WORK TO BE COMPLETED:
From the listing below, copy every line with the word "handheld".

DATA RECORDS:
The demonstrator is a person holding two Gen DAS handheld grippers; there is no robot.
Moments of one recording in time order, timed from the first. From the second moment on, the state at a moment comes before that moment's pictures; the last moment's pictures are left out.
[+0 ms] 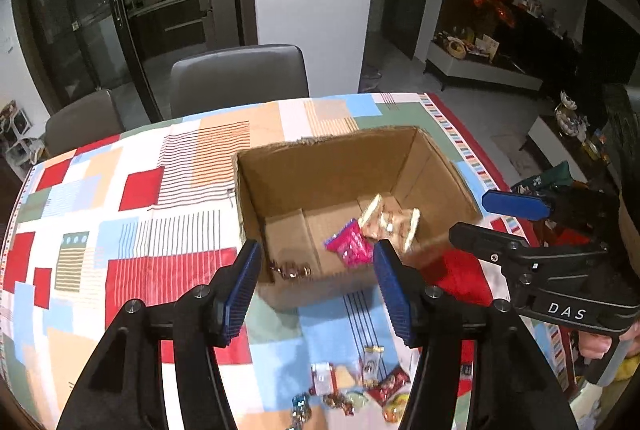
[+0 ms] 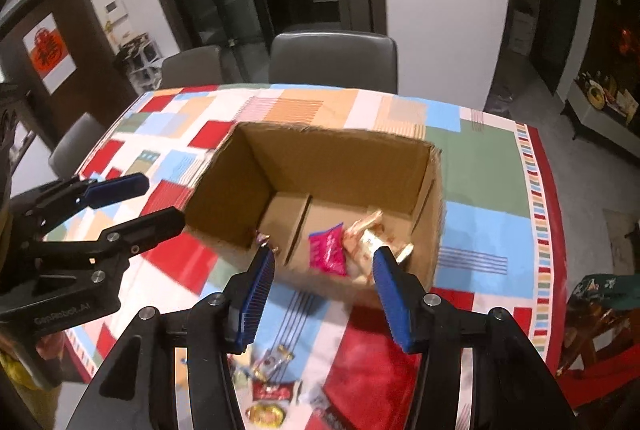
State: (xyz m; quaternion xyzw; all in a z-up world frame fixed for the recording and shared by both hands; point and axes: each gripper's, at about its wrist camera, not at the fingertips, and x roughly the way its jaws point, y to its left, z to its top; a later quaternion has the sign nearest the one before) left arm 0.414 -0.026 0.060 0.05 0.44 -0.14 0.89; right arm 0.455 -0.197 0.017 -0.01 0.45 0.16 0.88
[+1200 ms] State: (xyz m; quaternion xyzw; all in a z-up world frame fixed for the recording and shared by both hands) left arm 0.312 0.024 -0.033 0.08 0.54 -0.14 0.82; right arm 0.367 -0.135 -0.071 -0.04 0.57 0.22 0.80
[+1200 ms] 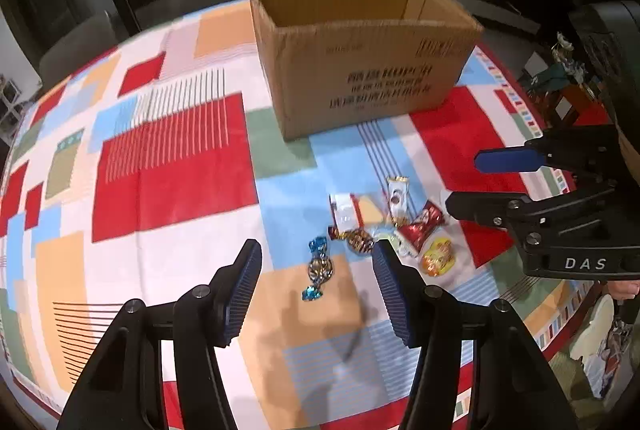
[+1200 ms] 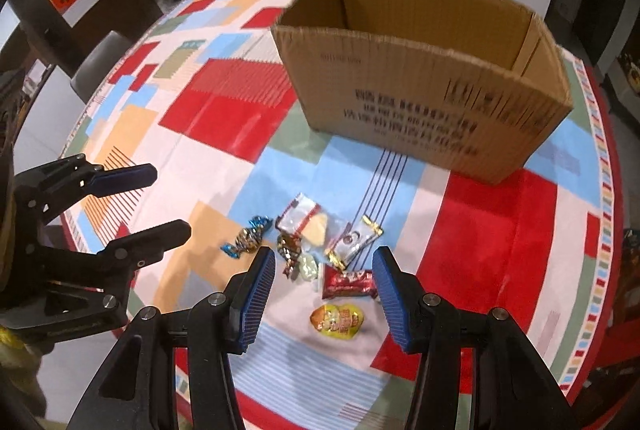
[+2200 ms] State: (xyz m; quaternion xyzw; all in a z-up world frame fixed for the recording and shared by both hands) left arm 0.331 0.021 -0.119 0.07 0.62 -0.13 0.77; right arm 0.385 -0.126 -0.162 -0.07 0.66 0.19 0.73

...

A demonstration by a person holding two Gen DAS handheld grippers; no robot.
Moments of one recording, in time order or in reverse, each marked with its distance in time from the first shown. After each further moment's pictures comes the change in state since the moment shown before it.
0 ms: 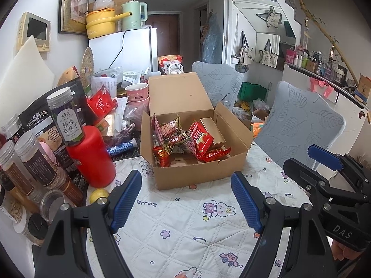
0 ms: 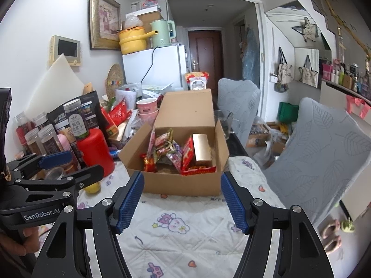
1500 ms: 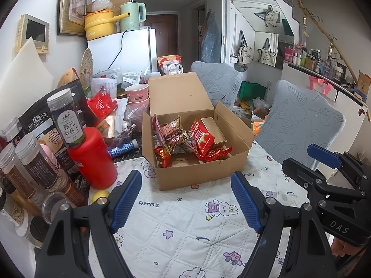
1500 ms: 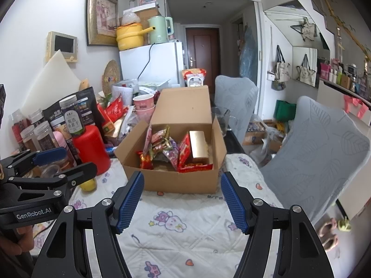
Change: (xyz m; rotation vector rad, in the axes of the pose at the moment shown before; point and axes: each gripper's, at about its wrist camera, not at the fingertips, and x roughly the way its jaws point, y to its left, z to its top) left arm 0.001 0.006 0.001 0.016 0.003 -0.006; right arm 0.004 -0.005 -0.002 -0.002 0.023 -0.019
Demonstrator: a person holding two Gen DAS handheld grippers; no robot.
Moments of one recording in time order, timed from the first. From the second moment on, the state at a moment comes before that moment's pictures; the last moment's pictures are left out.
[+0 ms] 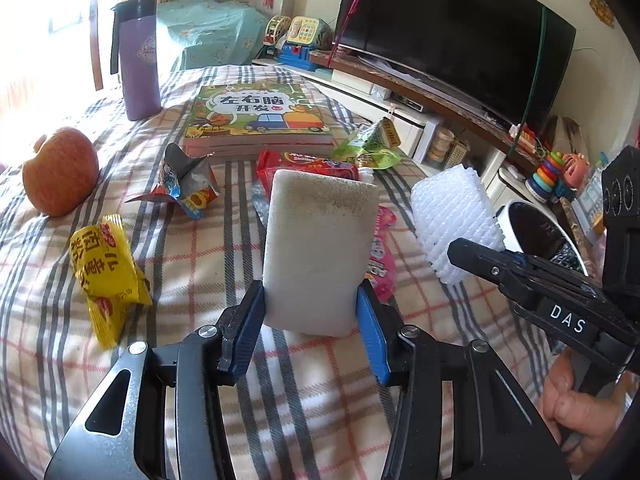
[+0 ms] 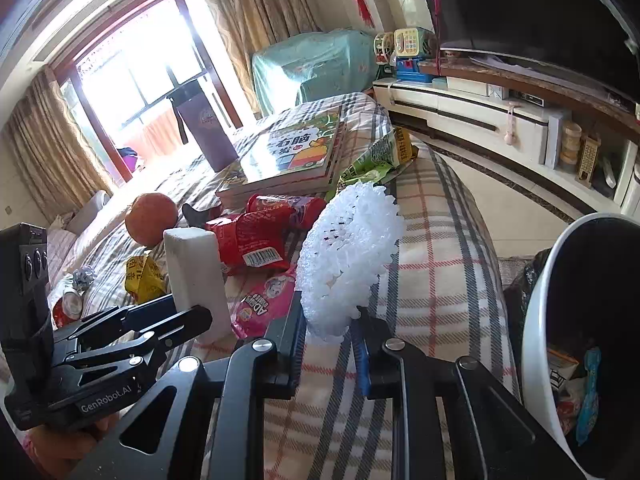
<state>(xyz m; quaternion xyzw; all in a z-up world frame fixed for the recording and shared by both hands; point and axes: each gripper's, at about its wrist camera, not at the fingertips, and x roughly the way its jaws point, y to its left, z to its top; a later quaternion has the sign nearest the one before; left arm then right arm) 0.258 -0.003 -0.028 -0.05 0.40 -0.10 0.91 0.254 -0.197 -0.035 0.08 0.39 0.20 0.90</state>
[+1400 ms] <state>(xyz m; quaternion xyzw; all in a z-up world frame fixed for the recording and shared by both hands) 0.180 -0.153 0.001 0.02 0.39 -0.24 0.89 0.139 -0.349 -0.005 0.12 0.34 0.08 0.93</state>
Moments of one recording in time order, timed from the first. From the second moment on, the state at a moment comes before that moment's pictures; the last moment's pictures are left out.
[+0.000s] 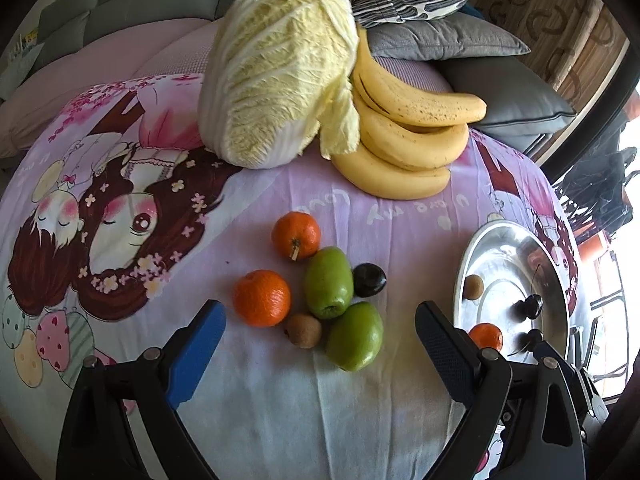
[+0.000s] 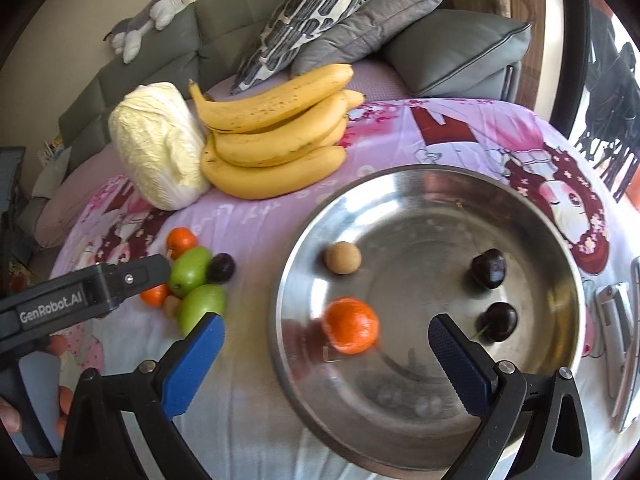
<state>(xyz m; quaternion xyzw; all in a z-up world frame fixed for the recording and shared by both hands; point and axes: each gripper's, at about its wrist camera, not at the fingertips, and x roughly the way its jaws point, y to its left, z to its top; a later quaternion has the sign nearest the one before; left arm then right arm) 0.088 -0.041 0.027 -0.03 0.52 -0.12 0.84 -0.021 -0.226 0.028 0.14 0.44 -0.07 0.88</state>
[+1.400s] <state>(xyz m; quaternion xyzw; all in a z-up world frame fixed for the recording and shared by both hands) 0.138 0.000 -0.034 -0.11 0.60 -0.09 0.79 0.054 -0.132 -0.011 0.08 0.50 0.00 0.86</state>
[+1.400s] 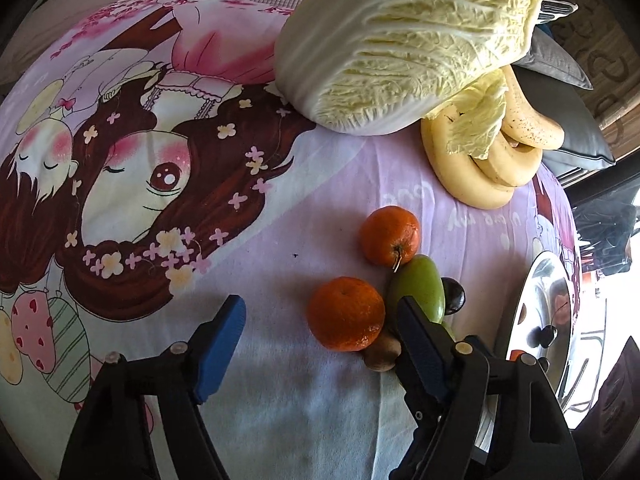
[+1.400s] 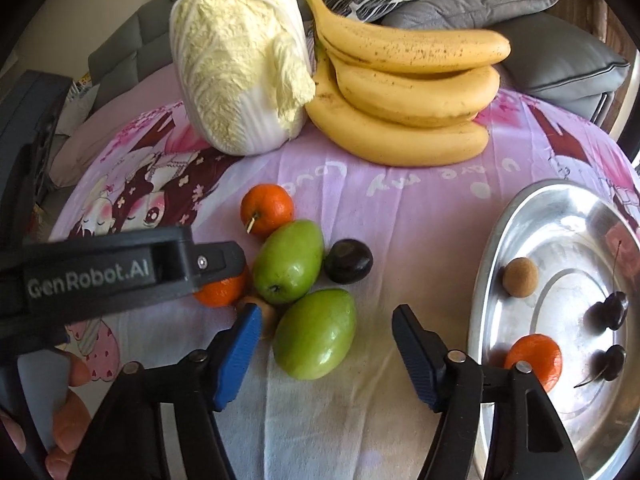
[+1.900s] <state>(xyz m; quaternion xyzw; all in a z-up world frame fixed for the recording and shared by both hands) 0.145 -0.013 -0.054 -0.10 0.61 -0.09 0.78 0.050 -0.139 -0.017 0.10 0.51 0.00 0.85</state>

PROBLEM SOLUTION:
The demonstrator is a person holding two Gen DAS handheld grippers; there is no robot.
A demonstration by a person holding two Gen DAS handheld grippers; no robot.
Demonstrator: a person holding two Gen DAS handheld grippers; no robot.

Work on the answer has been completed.